# Anyone run coopers???



## KyleGT05usmc (Feb 28, 2009)

My old car, a 97 z28 (~300hp) I ran the Cooper ZPTs, 245/50-16, went through 2 sets of them. They were also amazingly priced, I paid about 90 a pop.

They handle great, even as tread wear sets in. They put power to motion very well, you had to intend to break traction to do so, and handled great in corners dry and wet. They lasted a very long time, without losing much as the tire got older.

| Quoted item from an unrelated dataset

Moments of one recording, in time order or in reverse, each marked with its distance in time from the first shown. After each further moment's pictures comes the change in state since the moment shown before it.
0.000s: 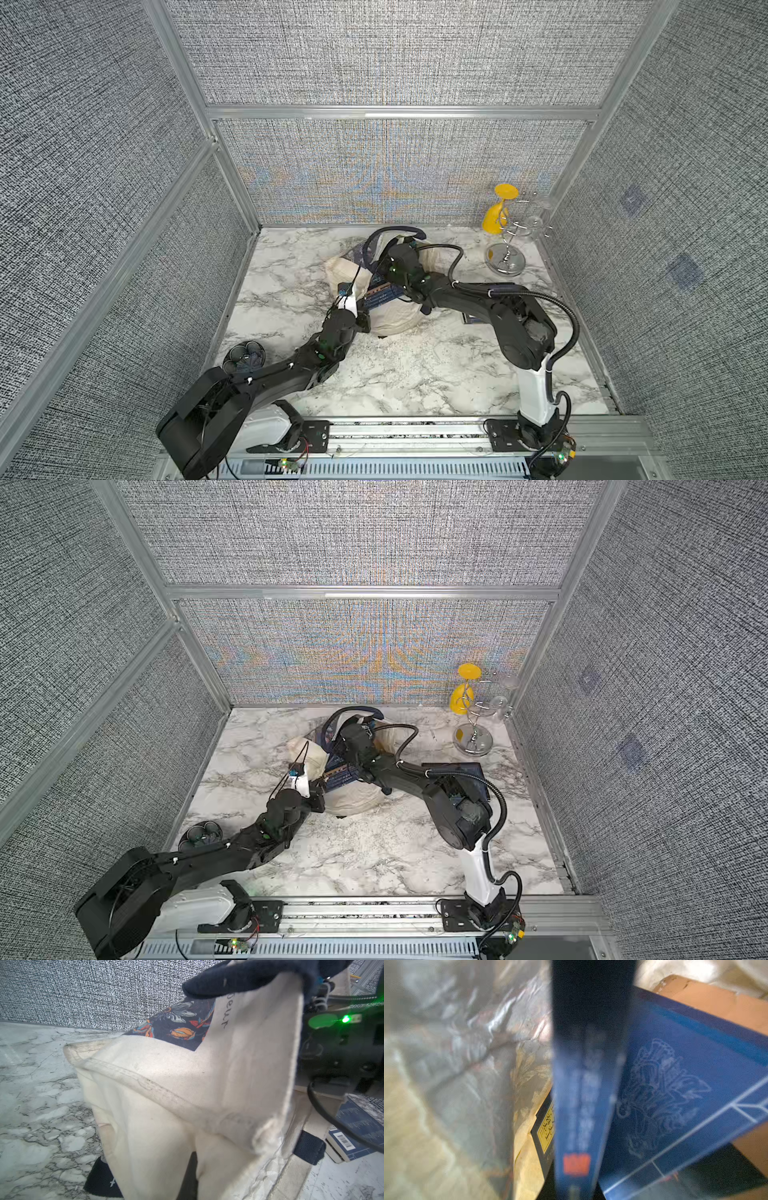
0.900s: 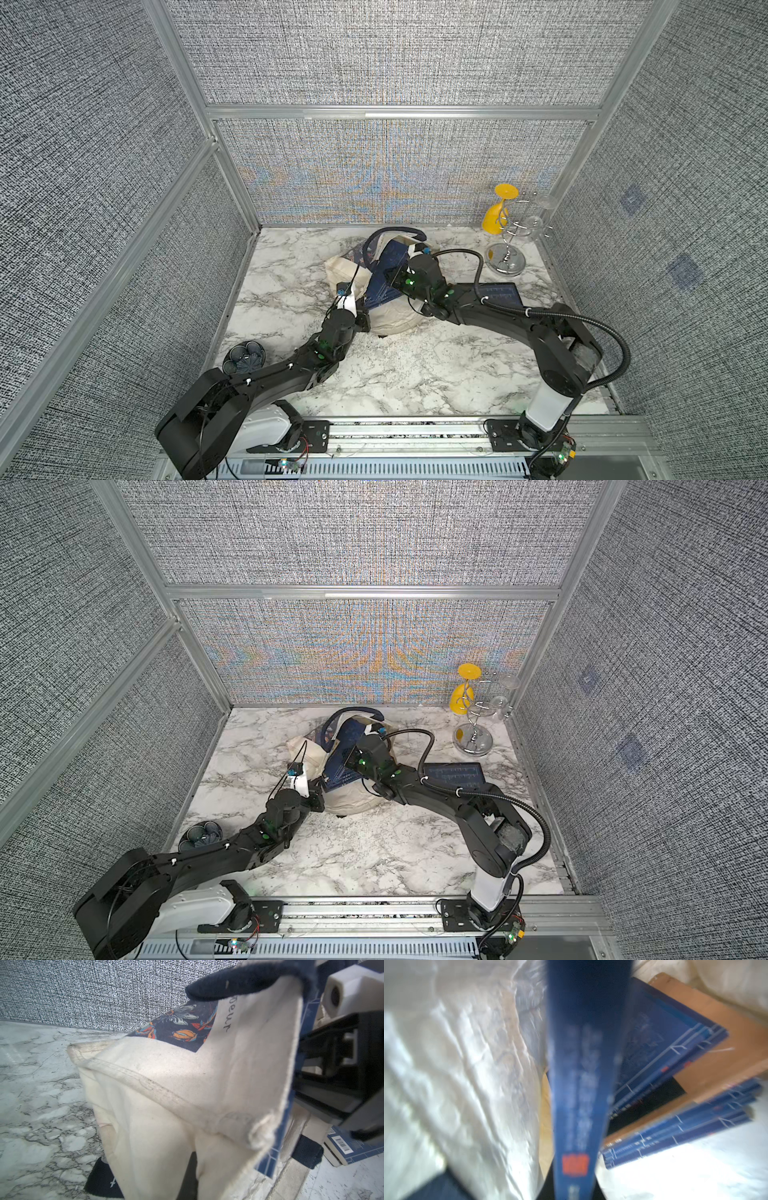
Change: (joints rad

Wondering if anyone is running these on their GTO w/o wild horsepower? Ive been reading a lot of reviews and it seems BFGs totally suck, Kuhmo/Yoko etc seem like theyre great for corners but cant handle the big power of V8s, more a ricer tire

Gonna try these on the GTO unless someone steers me in a different direction??


----------



## EVL GOAT (Feb 1, 2009)

I had a set of there zions on my supercharged mountaineer. Even though I raised total hell in that truck the tires hardly wore. For the price vs the look and performance of them they are amazing in my opinion.


----------



## KyleGT05usmc (Feb 28, 2009)

sounds familiar. 

just odd that no one really mentions coopers, and you can't find them on your bigtime tire sources like tirerack...


----------